In 1992 a resolution was adopted and the General Assembly declared the International Day for the Eradication of Poverty as an official day on which to promote events “with regard to the eradication of poverty and destitution.”

How to celebrate the International Day for the Eradication of Poverty

The International Day for the Eradication of Poverty is specifically set aside for activities which relate to the eradication of poverty. Thus it would seem the best way to observe the day would be to find an organized event in your city or town that is providing a focus on observing the International Day for the Eradication of Poverty.

If there is no official event organized in your area then consider volunteering at a homeless shelter or other such place which is likely aware of the significance of the International Day for the Eradication of Poverty and is likely engaged in special celebration of the day.

Most importantly, the day is an opportunity to recognize the struggles of those living in poverty and to encourage their efforts and the efforts of anyone working to eradicate poverty.

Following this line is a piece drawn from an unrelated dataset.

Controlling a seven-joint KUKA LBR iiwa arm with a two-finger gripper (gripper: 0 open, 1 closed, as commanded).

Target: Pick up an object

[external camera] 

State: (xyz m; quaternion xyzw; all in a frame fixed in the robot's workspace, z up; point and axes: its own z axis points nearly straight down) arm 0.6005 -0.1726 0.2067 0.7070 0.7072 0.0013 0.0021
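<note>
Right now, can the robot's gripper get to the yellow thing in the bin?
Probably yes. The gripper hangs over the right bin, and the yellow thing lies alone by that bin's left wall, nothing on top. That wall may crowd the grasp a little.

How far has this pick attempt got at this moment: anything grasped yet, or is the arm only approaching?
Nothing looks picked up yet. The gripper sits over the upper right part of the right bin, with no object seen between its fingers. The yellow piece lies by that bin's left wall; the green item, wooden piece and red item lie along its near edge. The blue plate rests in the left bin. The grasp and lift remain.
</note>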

UNITED NATIONS: Eradication of Poverty

Background; The observance of the International Day for the Eradication of Poverty can be traced back to 17 October 1987. On that day, over a hundred thousand people gathered at the Trocadéro in Paris , where the Universal Declaration of Human Rights was signed in 1948, to honour the victims of extreme poverty, violence and hunger. They proclaimed that poverty is a violation of human rights and affirmed the need to come together to ensure that these rights are respected. These convictions are inscribed in a commemorative stone unveiled on this day. Since then, people of all backgrounds, beliefs and social origins have gathered every year on October 17th to renew their commitment and show their solidarity with the poor. Replicas of the commemorative stone have been unveiled around the world and serve as a gathering place to celebrate the Day. One such replica is located in the garden of United Nations Headquarters and is the site of the annual commemoration organized by the United Nations Secretariat in New York .

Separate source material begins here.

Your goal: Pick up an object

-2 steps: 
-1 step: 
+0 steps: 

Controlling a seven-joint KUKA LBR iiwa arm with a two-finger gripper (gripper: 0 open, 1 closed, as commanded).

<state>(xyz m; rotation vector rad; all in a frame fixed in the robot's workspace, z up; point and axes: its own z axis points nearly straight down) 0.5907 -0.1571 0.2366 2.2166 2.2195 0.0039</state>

Through resolution 47/196 adopted on 22 December 1992, the General Assembly declared 17 October as the International Day for the Eradication of Poverty and invited all States to devote the Day to presenting and promoting, as appropriate in the national context, concrete activities with regard to the eradication of poverty and destitution. The resolution further invites intergovernmental and non-governmental organizations to assist States, at their request, in organizing national activities for the observance of the Day, and requests the Secretary-General to take, within existing resources, the measures necessary to ensure the success of the Day’s observance by the United Nations.

17 October presents an opportunity to acknowledge the effort and struggle of people living in poverty, a chance for them to make their concerns heard, and a moment to recognize that poor people are the first ones to fight against poverty. Participation of the poor themselves has been at the center of the Day’s celebration since its very beginning. The commemoration of October 17th also reflects the willingness of people living in poverty to use their expertise to contribute to the eradication of poverty.

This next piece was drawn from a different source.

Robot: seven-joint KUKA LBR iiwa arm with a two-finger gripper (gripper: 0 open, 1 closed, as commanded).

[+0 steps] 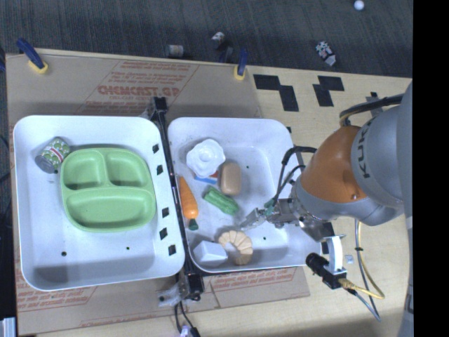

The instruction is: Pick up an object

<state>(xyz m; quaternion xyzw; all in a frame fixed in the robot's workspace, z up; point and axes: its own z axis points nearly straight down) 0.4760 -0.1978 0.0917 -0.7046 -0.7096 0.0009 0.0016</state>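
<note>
The right bin (275, 137) holds several items. A white cup-like piece (205, 158) lies at its back left, with a brown oval piece (229, 178) just right of it. A green pickle (221, 201) sits in the middle and an orange carrot (188, 198) lies along the left wall. A tan croissant (236, 246) and a small white block (210, 253) rest near the front wall. My gripper (256, 217) is low inside this bin, just right of the pickle and behind the croissant. I see nothing held in it.
The left bin (28, 258) carries a green divided plate (107, 187) and a small can (51, 153) at its back left corner. A black clip rail (167, 188) runs between the bins. The arm's orange band (335, 167) hangs over the right bin's right wall.
</note>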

Building a sustainable future requires us to intensify our efforts towards eradicating extreme poverty and discrimination, and ensuring that everyone can fully exercise their human rights. The full participation of people living in poverty, particularly in the decisions that affect their lives and communities, must be at the centre of policies and strategies to build a sustainable future. In this way, we can guarantee that our planet and our societies can fulfil the needs and aspirations of everyone – not only those of a privileged few – for this and future generations.

Therefore, it is appropriate that the theme — chosen by the United Nations, in consultation with people living in poverty and civil society organizations — recognizes that all people must come together to end poverty and discrimination in order to build a sustainable future in which the needs of the present are met without compromising the ability of future generations to meet their own needs.